Le malade et sa famille dans sa recherche d’un traitement médicamenteux en lien avec son besoin de santé, attendent de la communauté, de la région ou de l’Etat qu’existe un cadre socialisé de prise en charge de l’épisode maladie (eg, mutuelles de santé). Etre malade est synonyme de dépense financière induite (achat de médicaments, hospitalisation, frais de déplacement) - surtout quand l’antienne de la communauté internationale a été depuis l’Initiative de Bamako (1987) « le recouvrement des coûts » (c'est-à-dire faire payer le malade au moment où il est malade), permettant plus ou moins aux Etats de se défausser de leurs responsabilités sociales sur le dos du patient et de faire fonctionner des formations sanitaires dont les lits sont parfois à moitié-vide car peu accueillantes. Etre malade, signifie également une charge pour la famille, car si le malade coûte, il devient en outre inapte pour subvenir aux besoins de la famille ou du groupe. Alors quand vous êtes hospitalisé et que l’hôpital - soit par rupture de stock, absence de référencement ou mauvaise gestion, vous envoie à la pharmacie installée juste en face (car ce type d’aller et retour est fréquent) où le prix de vente correspond à la seule logique économique, où le médicament générique est rare car le ministère de la santé n’a pas de politique incitative et que les industriels du médicament dénigrent jusqu’à la caricature et sans opposition ces médicaments, que l’officinal ne peut ou ne veut pas déconditionner et vous donne et vend 28 comprimés alors que vous n’en avez besoin que de 10, que l’on n’y trouve pas de « médicaments traditionnels améliorés »… alors le patient, et même si c’est une supercherie maligne et un risque de retard de soins (qui peut coûter cher à terme, mais quand on vit au jour le jour…), préfère ou se contraint à aller faire affaire avec le secteur informel de proximité.

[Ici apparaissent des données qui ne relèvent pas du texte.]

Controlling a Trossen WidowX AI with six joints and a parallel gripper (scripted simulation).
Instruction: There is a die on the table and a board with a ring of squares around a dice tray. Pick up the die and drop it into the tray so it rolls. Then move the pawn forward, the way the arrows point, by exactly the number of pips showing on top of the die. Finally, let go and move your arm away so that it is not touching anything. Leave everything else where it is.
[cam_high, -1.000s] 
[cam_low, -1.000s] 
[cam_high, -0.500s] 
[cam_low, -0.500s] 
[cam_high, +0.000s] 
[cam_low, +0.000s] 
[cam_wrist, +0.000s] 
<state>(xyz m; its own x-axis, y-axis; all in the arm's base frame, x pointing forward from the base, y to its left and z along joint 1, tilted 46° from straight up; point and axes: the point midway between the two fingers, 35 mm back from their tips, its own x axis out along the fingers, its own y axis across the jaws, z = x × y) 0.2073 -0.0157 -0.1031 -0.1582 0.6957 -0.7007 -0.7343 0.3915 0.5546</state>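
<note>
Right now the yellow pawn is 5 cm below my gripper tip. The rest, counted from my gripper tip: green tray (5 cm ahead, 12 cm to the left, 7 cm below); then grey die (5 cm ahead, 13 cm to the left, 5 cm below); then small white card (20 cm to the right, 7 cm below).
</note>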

Alors si le secteur informel est bien sûr une réponse inadéquate à une attente légitime et mal prise en compte (pouvoir se ou être soigné selon ses besoins), elle reste pour une grande partie de la population de nombreux pays l’unique et seule alternative offerte, par défaut. Se concentrer sur la seule répression et les actions pénales – outre que cela apparaitra rapidement comme une simple défense d’intérêts corporatistes (défense de la profession, lutte contre les atteintes au monopole, malthusianisme professionnel, extension abusive du droit des brevets, etc.), n’empêchera jamais le secteur informel de proliférer.